Update: here’s my final edit of the chart; I think the city labels are much less misleading now. I’ve come across a much more fine-grained data set, albeit from 1995; you can see it in my Nov. 27, 2013 blog post.
Here’s the original, which seemed to imply that the bars were only made up of population from the indicated cities, whereas the bars indicate the population of the entire country at the same latitude of those cities:
A co-worker and friend happened to mention that Vancouver was further north than Montreal; I sort of knew that, but I was surprised to find out it was 400 km further north. So I was curious, and tried to find a histogram of Canadian population by latitude; maybe my Google fu was lacking, but I couldn’t find one, so I decided to make one myself.
Little did I know what I would discover; that data is not easy to obtain. There is lots of population data available for download from the Statistics Canada website, but it does not contain geographical coordinates, and StatsCan uses its own defined areas called census subdivisions. They have available for download geographical boundary files, but they would have required an amount of computation rather disproportionate to the task of simply determining latitudes.

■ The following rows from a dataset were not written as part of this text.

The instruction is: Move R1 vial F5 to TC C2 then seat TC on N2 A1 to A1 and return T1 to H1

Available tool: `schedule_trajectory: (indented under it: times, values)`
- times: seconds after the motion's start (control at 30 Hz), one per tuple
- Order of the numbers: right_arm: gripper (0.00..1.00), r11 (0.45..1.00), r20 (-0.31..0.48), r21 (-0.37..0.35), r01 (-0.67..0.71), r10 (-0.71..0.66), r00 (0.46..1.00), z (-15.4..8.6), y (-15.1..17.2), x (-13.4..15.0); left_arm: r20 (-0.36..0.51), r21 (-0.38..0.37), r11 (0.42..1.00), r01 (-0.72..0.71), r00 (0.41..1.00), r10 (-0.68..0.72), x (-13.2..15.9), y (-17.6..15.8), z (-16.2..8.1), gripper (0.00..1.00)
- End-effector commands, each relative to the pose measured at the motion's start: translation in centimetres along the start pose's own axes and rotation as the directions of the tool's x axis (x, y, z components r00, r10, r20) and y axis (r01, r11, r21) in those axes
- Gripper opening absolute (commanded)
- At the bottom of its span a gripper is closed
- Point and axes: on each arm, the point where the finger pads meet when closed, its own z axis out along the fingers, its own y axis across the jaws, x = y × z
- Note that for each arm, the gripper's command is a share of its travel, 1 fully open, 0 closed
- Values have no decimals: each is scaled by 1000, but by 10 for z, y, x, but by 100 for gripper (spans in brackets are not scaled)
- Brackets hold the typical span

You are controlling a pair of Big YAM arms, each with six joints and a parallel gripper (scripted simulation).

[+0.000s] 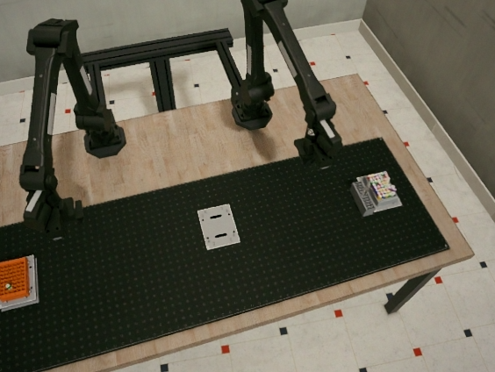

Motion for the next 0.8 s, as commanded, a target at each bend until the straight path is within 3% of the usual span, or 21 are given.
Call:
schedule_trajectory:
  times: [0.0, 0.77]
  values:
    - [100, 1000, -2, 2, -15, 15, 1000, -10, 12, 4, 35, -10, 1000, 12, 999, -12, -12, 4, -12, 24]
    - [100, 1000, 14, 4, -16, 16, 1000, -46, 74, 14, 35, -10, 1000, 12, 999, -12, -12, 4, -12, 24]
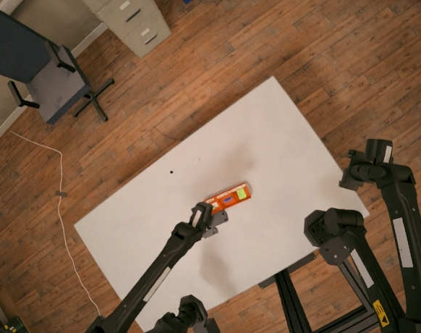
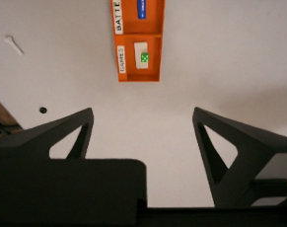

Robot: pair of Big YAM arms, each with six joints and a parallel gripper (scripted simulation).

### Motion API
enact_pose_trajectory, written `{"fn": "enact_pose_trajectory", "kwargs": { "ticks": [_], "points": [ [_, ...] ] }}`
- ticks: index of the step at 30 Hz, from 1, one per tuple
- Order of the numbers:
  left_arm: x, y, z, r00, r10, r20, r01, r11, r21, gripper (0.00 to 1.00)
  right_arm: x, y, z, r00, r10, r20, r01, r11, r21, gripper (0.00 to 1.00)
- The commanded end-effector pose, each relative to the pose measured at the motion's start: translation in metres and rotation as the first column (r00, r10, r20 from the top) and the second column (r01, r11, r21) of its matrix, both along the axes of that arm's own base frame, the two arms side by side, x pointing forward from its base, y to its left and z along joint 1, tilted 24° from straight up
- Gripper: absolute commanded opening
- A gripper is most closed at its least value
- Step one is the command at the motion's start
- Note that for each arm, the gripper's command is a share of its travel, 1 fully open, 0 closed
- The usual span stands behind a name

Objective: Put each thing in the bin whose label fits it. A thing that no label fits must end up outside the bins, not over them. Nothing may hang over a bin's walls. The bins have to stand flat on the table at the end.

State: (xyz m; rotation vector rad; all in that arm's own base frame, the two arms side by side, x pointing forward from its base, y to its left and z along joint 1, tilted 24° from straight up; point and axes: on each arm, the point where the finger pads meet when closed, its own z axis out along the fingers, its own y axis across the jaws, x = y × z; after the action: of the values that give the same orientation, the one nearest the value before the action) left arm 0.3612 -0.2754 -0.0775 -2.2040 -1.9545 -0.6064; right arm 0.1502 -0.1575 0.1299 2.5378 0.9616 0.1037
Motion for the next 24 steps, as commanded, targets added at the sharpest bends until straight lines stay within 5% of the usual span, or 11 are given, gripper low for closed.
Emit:
{"fn": "enact_pose_trajectory", "kwargs": {
  "ticks": [1, 24],
  "points": [
    [0.0116, -0.0217, 0.0110, 1.000, 0.002, 0.030, -0.001, 0.999, -0.034, 1.00, -0.0037, 0.0006, 0.0016, 1.000, -0.011, -0.003, 0.011, 1.000, 0.006, 1.00],
    [0.0107, -0.0233, 0.0104, 1.000, -0.005, 0.028, 0.006, 0.999, -0.033, 1.00, -0.0037, 0.0006, 0.0016, 1.000, -0.011, -0.003, 0.011, 1.000, 0.006, 1.00]
  ]
}}
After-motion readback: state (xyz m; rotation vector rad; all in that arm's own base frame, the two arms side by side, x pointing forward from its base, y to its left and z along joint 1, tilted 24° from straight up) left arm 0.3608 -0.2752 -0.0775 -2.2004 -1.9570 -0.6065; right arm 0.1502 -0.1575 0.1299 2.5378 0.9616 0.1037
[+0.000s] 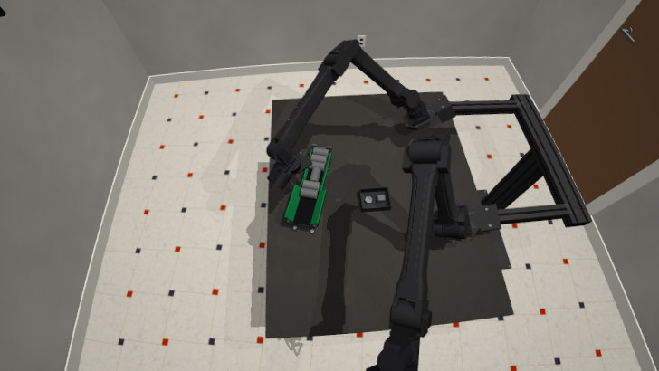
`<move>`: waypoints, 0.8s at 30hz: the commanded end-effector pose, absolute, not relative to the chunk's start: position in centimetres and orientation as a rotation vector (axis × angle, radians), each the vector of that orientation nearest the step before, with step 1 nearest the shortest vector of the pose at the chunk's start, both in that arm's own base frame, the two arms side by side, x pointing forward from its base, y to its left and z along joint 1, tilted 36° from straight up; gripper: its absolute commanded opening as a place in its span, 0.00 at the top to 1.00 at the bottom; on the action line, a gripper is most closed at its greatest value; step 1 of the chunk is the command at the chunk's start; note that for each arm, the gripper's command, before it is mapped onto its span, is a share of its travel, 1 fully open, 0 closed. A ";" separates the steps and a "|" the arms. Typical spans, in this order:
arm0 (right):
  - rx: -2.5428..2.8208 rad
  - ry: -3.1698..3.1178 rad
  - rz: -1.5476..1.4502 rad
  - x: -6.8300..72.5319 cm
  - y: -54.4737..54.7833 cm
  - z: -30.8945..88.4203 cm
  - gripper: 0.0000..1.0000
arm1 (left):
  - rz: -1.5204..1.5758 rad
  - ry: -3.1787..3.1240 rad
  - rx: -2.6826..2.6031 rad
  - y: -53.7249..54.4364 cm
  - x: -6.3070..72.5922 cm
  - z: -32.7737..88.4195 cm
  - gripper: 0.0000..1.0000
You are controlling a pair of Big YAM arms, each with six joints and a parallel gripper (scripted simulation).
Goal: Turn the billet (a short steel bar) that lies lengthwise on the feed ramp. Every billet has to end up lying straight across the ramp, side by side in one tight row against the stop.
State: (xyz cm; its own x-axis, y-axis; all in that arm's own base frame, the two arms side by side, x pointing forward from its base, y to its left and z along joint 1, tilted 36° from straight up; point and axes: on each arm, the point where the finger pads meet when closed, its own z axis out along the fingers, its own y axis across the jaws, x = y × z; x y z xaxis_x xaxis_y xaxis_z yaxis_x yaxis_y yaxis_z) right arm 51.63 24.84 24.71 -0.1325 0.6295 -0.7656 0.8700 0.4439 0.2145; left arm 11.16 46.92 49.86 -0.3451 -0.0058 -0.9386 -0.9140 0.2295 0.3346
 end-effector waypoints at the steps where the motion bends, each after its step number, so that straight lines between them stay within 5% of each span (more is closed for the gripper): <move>1: 1.279 1.842 -0.326 51.8 25.3 25.9 0.00 | 1.282 1.410 -0.944 46.9 8.0 54.7 0.00; 24: 1.279 1.842 -0.326 51.8 25.3 25.9 0.00 | 1.387 1.029 -1.115 45.3 -4.3 60.0 0.00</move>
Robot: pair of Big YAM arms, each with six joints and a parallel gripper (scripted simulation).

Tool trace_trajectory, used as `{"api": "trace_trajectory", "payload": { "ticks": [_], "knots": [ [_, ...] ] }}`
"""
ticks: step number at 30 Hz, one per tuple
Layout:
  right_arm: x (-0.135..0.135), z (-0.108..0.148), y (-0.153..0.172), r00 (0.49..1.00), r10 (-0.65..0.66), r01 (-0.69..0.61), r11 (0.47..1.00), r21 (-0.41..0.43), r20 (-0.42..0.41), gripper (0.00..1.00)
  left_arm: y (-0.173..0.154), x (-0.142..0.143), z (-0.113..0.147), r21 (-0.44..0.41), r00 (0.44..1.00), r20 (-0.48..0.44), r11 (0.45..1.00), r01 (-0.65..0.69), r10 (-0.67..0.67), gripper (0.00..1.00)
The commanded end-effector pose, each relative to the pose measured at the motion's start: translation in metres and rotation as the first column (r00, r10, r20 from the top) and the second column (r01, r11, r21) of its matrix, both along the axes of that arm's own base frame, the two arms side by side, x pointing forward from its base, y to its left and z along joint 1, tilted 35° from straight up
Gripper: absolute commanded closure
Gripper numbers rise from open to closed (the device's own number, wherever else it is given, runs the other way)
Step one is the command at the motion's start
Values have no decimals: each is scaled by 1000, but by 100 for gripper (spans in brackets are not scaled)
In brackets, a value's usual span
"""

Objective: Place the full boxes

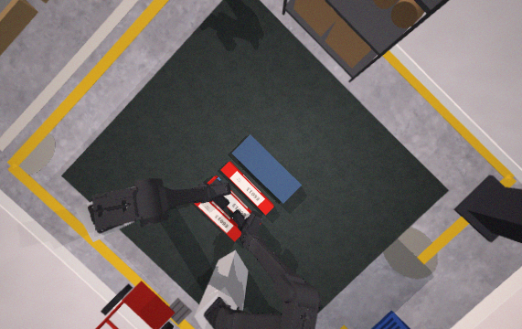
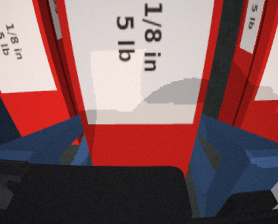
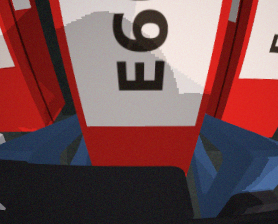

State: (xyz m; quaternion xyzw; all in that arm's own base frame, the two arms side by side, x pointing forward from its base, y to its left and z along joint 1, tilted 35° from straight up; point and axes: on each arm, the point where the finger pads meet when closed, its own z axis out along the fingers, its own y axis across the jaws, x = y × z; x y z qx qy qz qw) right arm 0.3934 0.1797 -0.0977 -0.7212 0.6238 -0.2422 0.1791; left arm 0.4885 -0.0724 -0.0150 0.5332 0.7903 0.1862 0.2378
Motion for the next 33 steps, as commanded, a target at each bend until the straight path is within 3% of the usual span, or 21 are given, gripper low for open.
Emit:
{"api": "trace_trajectory", "payload": {
  "ticks": [1, 4, 9, 14, 17, 28, 33],
  "knots": [
    [2, -4, -5, 1000, 0, 0, 1000, -8, 2, 100, 8, 5, -1, 6, 1000, 8, 1000, -11, 11, 100],
    [1, 1, -3, 1000, 8, -8, 1000, -3, 11, 100, 8, 6, 6, 0, 1000, 23, 1000, -14, 14, 100],
    [7, -10, -5, 1000, 2, -2, 1000, -6, 5, 100, 9, 11, -11, 5, 1000, 7, 1000, -13, 13, 100],
    [5, -5, -1, 1000, 8, -8, 1000, 0, 13, 100, 9, 12, -3, 2, 1000, 23, 1000, -13, 13, 100],
    [1, -13, -2, 1000, 10, -10, 1000, -5, 2, 100, 10, 9, -16, 2, 1000, 5, 1000, -19, 19, 100],
    [-2, -15, 2, 1000, 10, -10, 1000, 3, 5, 100, 8, 8, -20, -2, 1000, 7, 1000, -21, 21, 100],
    [-2, -14, 3, 1000, 8, -9, 1000, 7, 9, 100, 7, 9, -12, -5, 1000, 18, 1000, -20, 20, 100]
  ]
}}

Luckily, StatsCan also makes the population available by Forward Sortation Area, the first three letters of the Canadian six letter postal code, e.g. the FSA of the Canadian parliament at postal code K1A 0A9 is K1A. So now it was just a matter of finding out the latitudes of FSAs or postal codes. Simple, right?
Wrong. Canada Post considers its postal codes intellectual property subject to copyright; a license to use and analyze it costs $892 a year for StatsCan’s info, and over $5000 for many business products. They are suing a website for providing information on postal code geography. Universities used to be able to access Canada Post’s geographical data, but no longer. I work for a university, and the reference library has someone who is able to take the publicly available ArcGIS files and determine the centroids using the expensive proprietary commercial software for which the university has a license.
So: the population data is divided into 1600 FSAs, which is pretty decent resolution. The centroid (geographical center) for most postal codes fits reasonably well within the 0.5 degree latitude (about 55 km) resolution of the graph, except of course for the very large FSAs the farther north you go. But in any case, these areas would have had to be aggregated somehow to even be visible on the scale (for example, if if the northernmost FSA, X0A, were spread out among its 14 degrees of latitude), so I think this is a reasonable compromise.
A note on the city labels: I tried to give the largest municipalities that contributed to the population in each bar of the histogram as an aid to understanding, not as a systematic data set. This became difficult for some of the larger FSA’s; it was difficult to match the latitude of a town with the latitude of the centroid of its FSA. So in some cases, I may have used a town with a population of 2,000 when there was a town with 3,000 people at the extreme north or south of the FSA. And a note about Edmonton: it straddles two bars because the center of the city is almost exactly on the demarcation, 53.5 degrees north. Edmonton is a bit smaller than Calgary, but there are other sources of population in each latitude than the city mentioned, so do not draw the wrong conclusion from the size of the bars.
You can peruse the data I used in this Google Doc.
Comments are welcome, even, nay especially, critical ones.
EDIT 2013-10-16 14:49 GMT: Montreal straddles the 45.5 degree latitude, and by marking the 45.5-46.0 bar as “Laval”, the graph appeared to be indicating that Laval had a larger population than Montreal. I’ve explained how the labels are generated, but it’s an obvious conclusion to draw from a glance at the map without reading the methodology (and the methodology had to be tweaked for Edmonton and Montreal, which straddle the cusps of the graphs, and the centroids of the FSAs are problematic to begin with). Clarity is the most important thing, so I’ve updated the bar to read “Laval & Montréal”. Thank you to the commenters in Reddit’s dataisbeautiful forum for pointing this out.
EDIT 2013-10-16 15:33 GMT: When you’re wrong, you’re wrong, and I was wrong. My labels were utterly misleading. Now I have put the major contributor AND every Canadian city with over 100,000 population on the graph. I had intended the labels just as a geographical reference, but I definitely did not think through what fresh eyes coming to the graph would think.
EDIT 2013-10-16 21:53 GMT: These labels are really getting me in trouble. I produced the graph first without them, but I envisaged a torrent of “You should have indicated where these people live!” I’ve removed the most northerly ones, because again, they’re misleading. Lesson learned: less is more.
EDIT 2013-10-16 22:41 GMT: Added hi-res version without labels. I think that’s enough editing today. Enjoy! And thanks for all the feedback! The vast majority of it was very constructive, it’s appreciated.